In November 2019, the FCO stressed that the ban on cartels may also cover market behaviour influenced by collusive algorithms. However, there are no FCO precedents in this area yet.
Enforcement figures show that the FCO actively pursues violations of the ban on cartels. The leniency programme and tip-offs via whistle-blowing tools continue to play an important role in the uncovering of violations of the ban on cartels. Nonetheless, there is a perceived decline in the number of leniency applications due to the increased risk of follow-on private litigation. In 2018, the FCO received 25 leniency applications in 20 proceedings, and approximately 550 anonymous tip-offs and 180 concrete tip-offs were registered in between 2017 and 2018. Additionally, the FCO is continuing to make wide use of the investigation tools provided by the ARC. For instance, in 2018 the FCO carried out unannounced inspections at 51 corporate premises and five residential premises in relation to seven cartel investigations. In the same year, the FCO imposed fines of approximately €376 million (approximately €374 million on undertakings or associations of undertakings) for violations of the ban on cartels. Fines were generally calculated based on 10 per cent of the turnover achieved from sales of the cartelised products or services in Germany during the existence of the cartel. In the vast majority of cases, the FCO also reduced initial fines due to both the active cooperation of the parties concerned and settlement agreements. Fines challenged in the Higher Regional Court of Düsseldorf are often increased as the appeals court bases fines on 10 per cent of the group's worldwide turnover.
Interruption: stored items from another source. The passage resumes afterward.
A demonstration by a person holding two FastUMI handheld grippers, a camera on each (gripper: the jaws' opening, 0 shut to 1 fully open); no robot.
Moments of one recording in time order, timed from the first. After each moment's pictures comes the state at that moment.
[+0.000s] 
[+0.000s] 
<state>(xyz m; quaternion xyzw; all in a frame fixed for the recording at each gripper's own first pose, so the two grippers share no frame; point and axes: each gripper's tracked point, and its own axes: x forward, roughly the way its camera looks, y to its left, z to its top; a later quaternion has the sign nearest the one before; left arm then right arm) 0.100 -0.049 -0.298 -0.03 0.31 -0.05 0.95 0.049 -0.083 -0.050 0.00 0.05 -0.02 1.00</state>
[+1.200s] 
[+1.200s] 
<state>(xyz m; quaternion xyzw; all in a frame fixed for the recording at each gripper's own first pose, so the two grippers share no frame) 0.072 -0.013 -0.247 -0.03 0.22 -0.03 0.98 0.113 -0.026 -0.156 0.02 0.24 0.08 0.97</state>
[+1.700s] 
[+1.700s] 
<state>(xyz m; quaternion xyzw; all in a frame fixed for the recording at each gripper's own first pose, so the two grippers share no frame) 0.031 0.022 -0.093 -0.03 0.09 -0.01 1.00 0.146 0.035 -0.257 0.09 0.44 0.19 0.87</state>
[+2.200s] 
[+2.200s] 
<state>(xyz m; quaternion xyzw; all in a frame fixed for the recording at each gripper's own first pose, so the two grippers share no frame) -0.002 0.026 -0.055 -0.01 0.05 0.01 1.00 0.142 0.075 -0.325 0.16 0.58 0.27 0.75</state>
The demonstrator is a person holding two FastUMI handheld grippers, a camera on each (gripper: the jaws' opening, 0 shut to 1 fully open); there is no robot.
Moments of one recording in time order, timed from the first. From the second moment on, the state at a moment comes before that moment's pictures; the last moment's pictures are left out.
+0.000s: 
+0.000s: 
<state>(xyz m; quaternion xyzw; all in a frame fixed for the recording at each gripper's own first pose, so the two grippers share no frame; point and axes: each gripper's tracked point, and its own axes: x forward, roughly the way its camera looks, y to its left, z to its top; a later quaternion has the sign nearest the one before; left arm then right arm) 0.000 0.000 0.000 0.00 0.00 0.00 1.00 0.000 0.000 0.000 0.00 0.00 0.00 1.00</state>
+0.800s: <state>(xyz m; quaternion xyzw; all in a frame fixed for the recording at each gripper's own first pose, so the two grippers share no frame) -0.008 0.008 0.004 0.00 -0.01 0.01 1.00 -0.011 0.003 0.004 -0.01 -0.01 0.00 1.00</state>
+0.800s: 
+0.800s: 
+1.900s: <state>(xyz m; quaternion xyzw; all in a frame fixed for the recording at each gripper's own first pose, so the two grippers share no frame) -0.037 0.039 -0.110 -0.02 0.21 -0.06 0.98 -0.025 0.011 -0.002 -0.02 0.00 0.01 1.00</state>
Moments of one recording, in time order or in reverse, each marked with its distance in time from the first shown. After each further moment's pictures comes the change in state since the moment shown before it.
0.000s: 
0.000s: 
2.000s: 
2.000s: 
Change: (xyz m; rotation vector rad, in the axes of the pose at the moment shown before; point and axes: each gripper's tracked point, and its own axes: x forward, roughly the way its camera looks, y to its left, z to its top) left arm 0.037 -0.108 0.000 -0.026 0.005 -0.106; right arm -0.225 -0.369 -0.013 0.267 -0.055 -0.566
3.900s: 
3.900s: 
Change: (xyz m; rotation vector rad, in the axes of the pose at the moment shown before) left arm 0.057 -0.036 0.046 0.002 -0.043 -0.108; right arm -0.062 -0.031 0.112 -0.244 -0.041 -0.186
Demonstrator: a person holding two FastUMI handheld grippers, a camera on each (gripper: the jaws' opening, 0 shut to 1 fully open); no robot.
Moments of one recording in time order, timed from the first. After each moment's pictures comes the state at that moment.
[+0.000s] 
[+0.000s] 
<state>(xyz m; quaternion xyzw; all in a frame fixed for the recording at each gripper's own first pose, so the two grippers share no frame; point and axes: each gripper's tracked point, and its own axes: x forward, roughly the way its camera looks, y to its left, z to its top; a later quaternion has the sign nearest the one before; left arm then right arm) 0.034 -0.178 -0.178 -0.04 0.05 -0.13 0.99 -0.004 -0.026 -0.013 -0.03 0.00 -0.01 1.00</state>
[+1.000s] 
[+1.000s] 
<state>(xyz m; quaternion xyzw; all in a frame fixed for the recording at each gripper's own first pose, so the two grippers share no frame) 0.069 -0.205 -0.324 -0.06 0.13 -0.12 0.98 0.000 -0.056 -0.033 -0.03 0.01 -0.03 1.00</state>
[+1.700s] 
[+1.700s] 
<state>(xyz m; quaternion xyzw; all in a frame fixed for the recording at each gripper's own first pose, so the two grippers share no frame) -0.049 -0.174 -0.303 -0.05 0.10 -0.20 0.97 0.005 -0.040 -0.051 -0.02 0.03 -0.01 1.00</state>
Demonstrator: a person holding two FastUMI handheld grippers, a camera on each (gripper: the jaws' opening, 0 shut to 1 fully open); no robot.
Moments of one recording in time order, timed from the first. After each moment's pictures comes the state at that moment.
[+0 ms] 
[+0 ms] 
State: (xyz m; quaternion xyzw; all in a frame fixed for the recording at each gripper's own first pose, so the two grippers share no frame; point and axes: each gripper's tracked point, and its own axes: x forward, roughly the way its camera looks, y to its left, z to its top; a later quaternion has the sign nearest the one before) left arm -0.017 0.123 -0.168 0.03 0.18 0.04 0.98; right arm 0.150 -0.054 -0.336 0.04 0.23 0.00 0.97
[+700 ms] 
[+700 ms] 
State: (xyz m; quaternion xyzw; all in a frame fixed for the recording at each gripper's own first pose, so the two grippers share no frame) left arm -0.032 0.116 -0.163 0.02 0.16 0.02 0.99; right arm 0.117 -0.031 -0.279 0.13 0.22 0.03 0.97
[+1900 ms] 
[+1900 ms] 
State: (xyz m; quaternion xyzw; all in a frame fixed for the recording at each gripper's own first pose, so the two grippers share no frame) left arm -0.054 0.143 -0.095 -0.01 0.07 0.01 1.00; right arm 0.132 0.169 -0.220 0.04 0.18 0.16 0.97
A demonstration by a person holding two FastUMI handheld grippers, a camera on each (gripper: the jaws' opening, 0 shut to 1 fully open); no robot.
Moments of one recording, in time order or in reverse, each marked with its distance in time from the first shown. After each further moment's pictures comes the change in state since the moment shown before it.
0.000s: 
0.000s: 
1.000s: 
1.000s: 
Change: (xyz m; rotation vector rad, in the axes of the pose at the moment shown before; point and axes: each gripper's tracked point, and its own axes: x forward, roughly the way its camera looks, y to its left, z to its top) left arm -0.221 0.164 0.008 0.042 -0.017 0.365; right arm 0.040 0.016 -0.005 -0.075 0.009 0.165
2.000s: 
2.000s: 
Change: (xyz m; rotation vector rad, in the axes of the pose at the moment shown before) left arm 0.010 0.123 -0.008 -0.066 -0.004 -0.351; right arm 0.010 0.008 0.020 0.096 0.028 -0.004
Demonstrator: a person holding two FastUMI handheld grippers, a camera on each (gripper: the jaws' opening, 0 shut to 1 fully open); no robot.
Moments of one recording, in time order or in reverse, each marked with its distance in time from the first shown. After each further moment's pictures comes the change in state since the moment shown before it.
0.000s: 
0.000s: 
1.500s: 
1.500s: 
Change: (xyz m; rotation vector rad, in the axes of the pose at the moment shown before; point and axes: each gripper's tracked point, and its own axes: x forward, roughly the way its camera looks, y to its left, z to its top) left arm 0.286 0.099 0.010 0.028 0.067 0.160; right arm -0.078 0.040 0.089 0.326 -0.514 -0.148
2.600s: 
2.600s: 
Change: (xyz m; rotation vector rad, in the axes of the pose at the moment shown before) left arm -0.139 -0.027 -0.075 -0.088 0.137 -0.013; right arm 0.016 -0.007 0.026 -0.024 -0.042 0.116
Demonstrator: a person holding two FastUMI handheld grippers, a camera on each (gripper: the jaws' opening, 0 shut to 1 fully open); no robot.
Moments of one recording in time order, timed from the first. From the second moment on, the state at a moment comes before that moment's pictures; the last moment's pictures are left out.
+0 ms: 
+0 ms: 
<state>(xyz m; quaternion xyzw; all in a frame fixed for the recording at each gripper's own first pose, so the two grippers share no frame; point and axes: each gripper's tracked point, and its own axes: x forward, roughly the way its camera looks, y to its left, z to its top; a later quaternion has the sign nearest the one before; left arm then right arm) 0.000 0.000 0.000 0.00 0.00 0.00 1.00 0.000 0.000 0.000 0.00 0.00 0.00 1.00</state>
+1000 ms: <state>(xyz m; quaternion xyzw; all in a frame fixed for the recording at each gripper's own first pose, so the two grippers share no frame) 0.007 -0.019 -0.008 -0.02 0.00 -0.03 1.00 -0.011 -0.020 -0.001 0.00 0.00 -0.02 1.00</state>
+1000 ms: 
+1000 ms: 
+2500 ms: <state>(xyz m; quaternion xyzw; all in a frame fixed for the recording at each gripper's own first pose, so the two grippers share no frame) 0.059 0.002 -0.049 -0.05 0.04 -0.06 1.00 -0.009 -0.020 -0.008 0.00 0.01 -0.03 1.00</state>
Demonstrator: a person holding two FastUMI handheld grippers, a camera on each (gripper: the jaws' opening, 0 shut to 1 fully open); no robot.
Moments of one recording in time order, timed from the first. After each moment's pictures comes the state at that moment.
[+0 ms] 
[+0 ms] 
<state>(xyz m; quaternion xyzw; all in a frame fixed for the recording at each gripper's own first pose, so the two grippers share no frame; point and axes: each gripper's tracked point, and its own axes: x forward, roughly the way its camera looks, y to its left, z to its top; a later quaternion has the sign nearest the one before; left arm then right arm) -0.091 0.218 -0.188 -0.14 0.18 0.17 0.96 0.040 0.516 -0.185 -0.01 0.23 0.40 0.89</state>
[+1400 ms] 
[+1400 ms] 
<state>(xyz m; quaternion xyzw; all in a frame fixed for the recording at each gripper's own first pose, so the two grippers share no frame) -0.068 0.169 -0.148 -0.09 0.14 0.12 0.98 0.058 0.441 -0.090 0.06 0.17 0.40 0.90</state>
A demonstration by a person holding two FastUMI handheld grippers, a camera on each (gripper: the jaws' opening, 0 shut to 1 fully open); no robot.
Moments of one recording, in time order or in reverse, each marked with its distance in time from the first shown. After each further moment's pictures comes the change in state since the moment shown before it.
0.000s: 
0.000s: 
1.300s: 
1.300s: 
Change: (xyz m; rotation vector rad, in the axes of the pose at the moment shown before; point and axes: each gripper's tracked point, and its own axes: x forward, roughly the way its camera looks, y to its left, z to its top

On the spectrum of private litigation, in Germany the number of follow-on damages claims arising from decisions issued either by the FCO or the Commission are continuing to increase. Although there are no official statistics on follow-on damages claims, it is estimated that 'over the last two years there were 640 new private litigation claims in Germany and most of the them – around 300 – were related to the Trucks cartel'.